Monday, 13 January 2014

Gravity (2013)

Image: Warner Bros.

In space, no-one can hear you scream. It was only in watching Gravity that I considered the true genius of this tagline. Superbly effective for the little space-set horror film it was promoting, it carries the deeper significance of the true loneliness that can only really be experienced out there in the void. The horror is not that which makes us scream, but rather in the fact that nobody will ever hear us.

Gravity sees bereaved mother and first-time astronaut Dr Ryan Stone and old pro Lieutenant Matt Kowalski up in space fiddling about with a MacGuffin. When an exploding Russian satellite knocks out their communications and gets rid of their ship and team-mates, the two are left to navigate their way through the vacuum, towards the tiny hope of getting back down to Earth.

In terms of pure spectacle alone, Gravity is a winner. While the 3D didn’t strike me as entirely necessary, it is true that immersion helps this one. There are moments of awesome beauty, and Alfonso CuarĂ³n’s idiosyncratic eye captures some wonderful compositions. Where the film falters is in its tonal shifts. The first half is painfully tense, which means that the second act can really only be a disappointment – the first half a terrifying glimpse at life beyond the stratosphere, the second a traditional sci-fi race against time rollercoaster. It is still a brilliantly crafted piece of cinema, but the terrifying realism of the start bleeding into a rip-roaring actioner means that we lose the believability.

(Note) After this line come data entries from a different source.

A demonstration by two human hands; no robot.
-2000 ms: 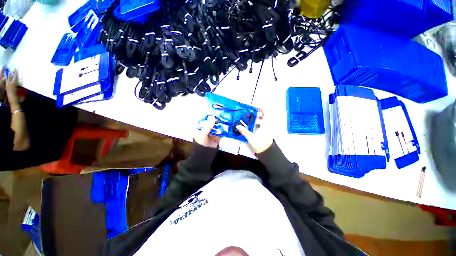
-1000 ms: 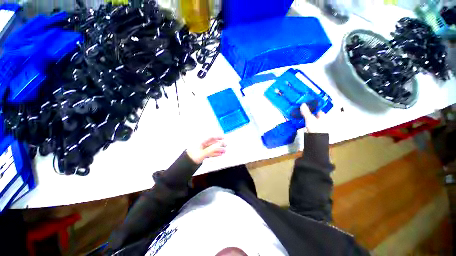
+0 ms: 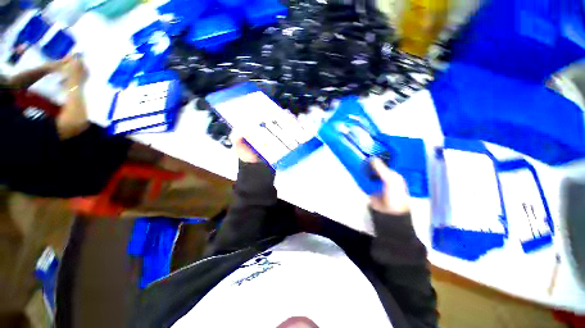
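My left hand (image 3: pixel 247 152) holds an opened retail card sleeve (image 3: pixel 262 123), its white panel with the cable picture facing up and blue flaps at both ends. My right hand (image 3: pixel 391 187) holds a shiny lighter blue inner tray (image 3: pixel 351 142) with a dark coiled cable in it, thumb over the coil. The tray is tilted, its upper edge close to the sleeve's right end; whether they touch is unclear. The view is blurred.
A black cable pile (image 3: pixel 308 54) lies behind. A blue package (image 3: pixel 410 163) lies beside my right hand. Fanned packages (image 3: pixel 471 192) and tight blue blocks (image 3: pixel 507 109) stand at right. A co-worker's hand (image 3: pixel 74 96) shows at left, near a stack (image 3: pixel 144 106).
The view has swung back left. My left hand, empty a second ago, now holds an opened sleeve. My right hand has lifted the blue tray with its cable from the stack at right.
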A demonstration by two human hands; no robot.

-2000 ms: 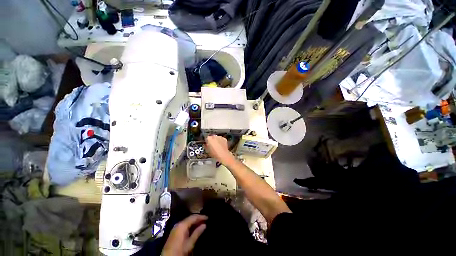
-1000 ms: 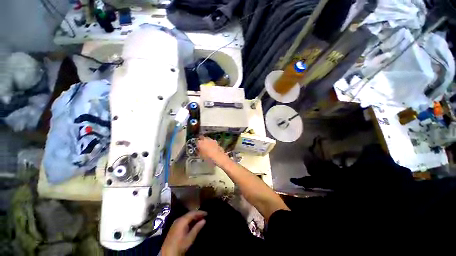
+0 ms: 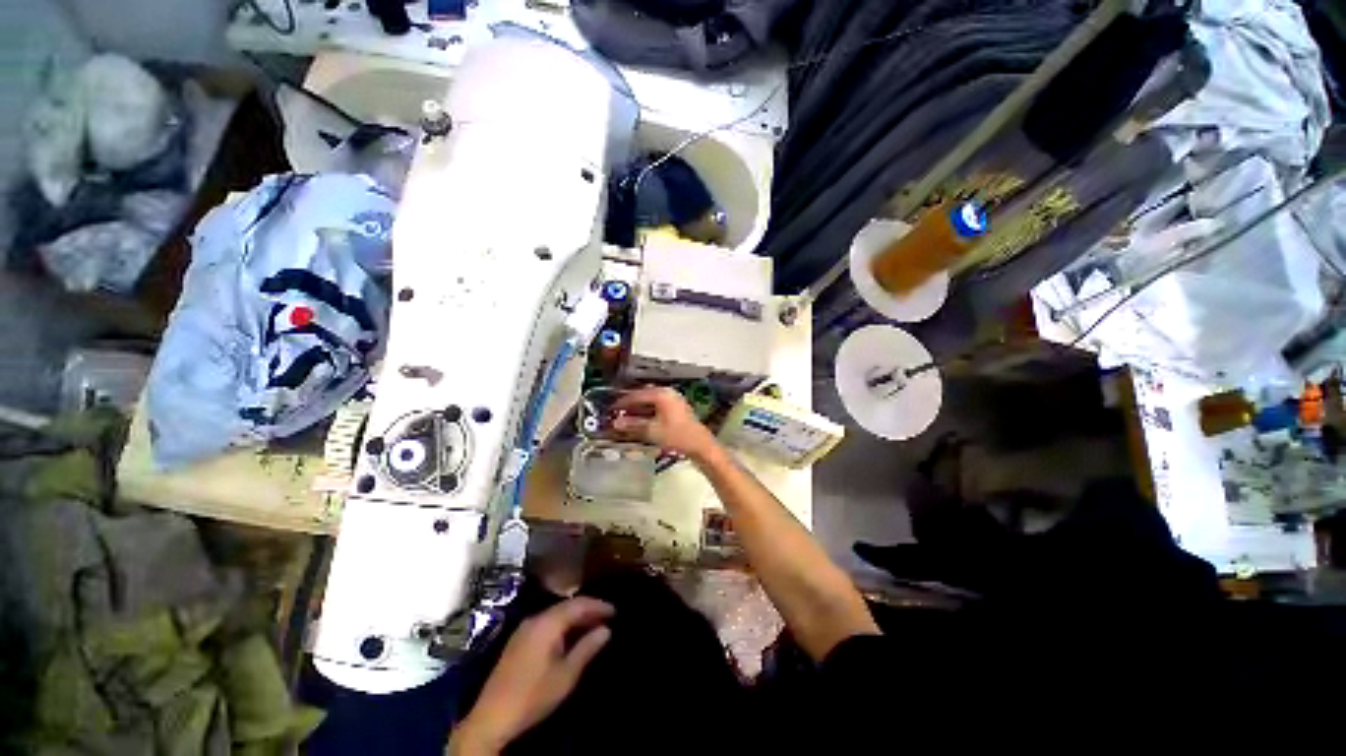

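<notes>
My right hand is over the bobbin box, with thumb and fingertips close together at its right side. Something small and dark may be at the fingertips, but it is too small to tell. Part of the box is hidden by the hand. A clear compartment tray lies just in front of the box. My left hand is low in the picture over my dark clothing, fingers apart and empty.
The cream sewing machine stands left of the boxes. Two small thread cones and the control box are behind them. A small cream box is right of my right hand. The thread stand holds a golden-brown cone.
The view has shifted, so the machine and table sit farther right and higher. My right hand moved left to the bobbin box, and its fingertips now show at the box's right side. My left hand stays low.
</notes>
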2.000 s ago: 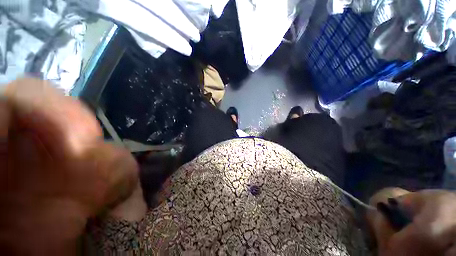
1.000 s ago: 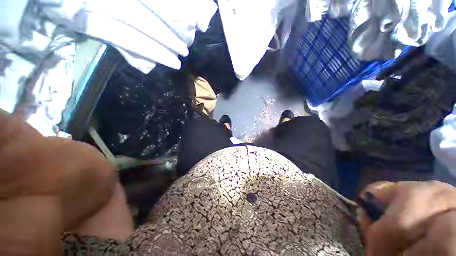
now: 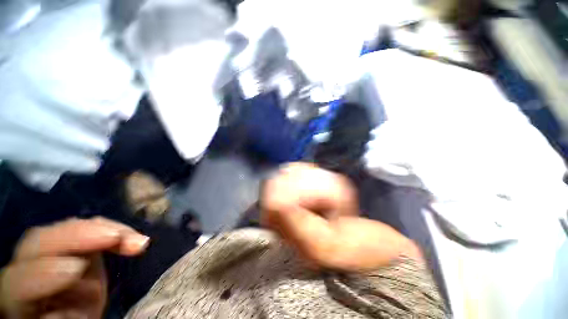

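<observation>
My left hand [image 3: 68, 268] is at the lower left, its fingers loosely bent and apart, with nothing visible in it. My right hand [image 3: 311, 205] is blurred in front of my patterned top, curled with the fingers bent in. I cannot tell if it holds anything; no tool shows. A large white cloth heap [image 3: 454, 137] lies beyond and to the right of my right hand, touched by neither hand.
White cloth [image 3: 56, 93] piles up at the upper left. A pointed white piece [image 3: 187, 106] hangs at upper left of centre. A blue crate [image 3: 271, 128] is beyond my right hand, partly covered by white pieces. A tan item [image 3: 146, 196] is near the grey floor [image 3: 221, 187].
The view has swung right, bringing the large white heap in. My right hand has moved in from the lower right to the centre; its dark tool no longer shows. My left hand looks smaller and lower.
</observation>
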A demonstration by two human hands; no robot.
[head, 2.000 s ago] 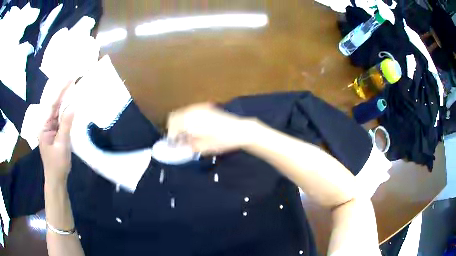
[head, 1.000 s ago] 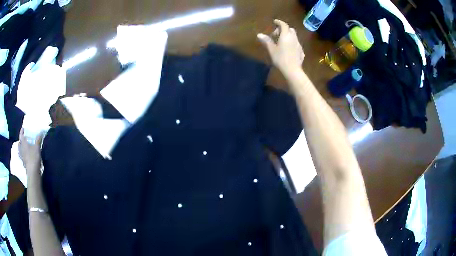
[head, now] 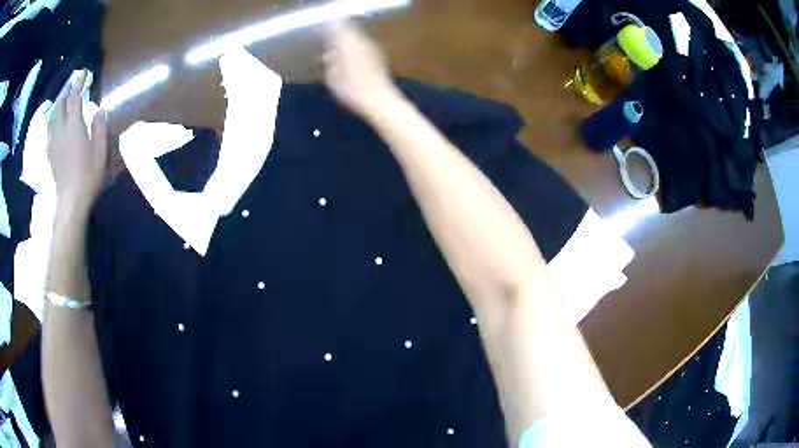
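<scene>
The black top (head: 289,306) with small white marks lies spread in front of me. Its white collar (head: 197,206) forms a V at the upper left. The white cuff (head: 591,267) shows at the sleeve end on the right. My left hand (head: 77,144) lies with fingers together at the garment's left edge, by white cloth; whether it grips cloth cannot be told. My right hand (head: 355,66) is blurred, above the garment's top edge right of the collar; its fingers look curled and any thing in it cannot be made out.
A bottle with amber liquid (head: 613,70), a dark thread cone (head: 611,125) and a white ring (head: 638,171) stand or lie at the right. A clear bottle (head: 555,10) is cut off at the top. Garment piles (head: 701,131) lie at right and left. The brown table (head: 692,289) has a curved edge.
The collar now lies opened into a V and the right sleeve is spread outward. My right hand has moved left toward the collar; my left hand has moved up.
</scene>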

For a film which really rests on only two performances, this one is lucky enough to have two that convince almost entirely. Sandra Bullock as Dr Stone reminded me why she got so famous in the first place, bringing back the Wild Cat that we loved in the 90s, while Clooney brings all his usual handsome charm and assuredness to Lieutenant Kowalski, convincingly channelling the unflappability that one sees in most astronaut interviews.

The ideal length for this sort of thing is around half an hour, at the end of which Rod Serling should pop in to remind us that anybody foolish enough to become an astronaut is buying themselves a one-way ticket to The Twilight Zone. Even at a relatively brief 90 minutes, Gravity feels a bit flabby. As with all these people-stuck-in-an-isolated-place films (Open Water, Frozen), devices are needed to keep the plot from ending too quickly. While the acting never falters, the plot mechanics begin to grind (oh no, that pesky shower of debris is back AGAIN!). However, the ending, while ludicrously schmaltzy, does have that punch-the-air joy that makes for a satisfying cinematic experience.

Reminding me of Event Horizon, Black Water and Apollo 13 at all the right moments, Gravity might just be the definitive space picture for a generation (though it remains to be seen if any gems will be kicked up in the flurry of films that will inevitably surround NASA’s projected moon mission in five years’ time).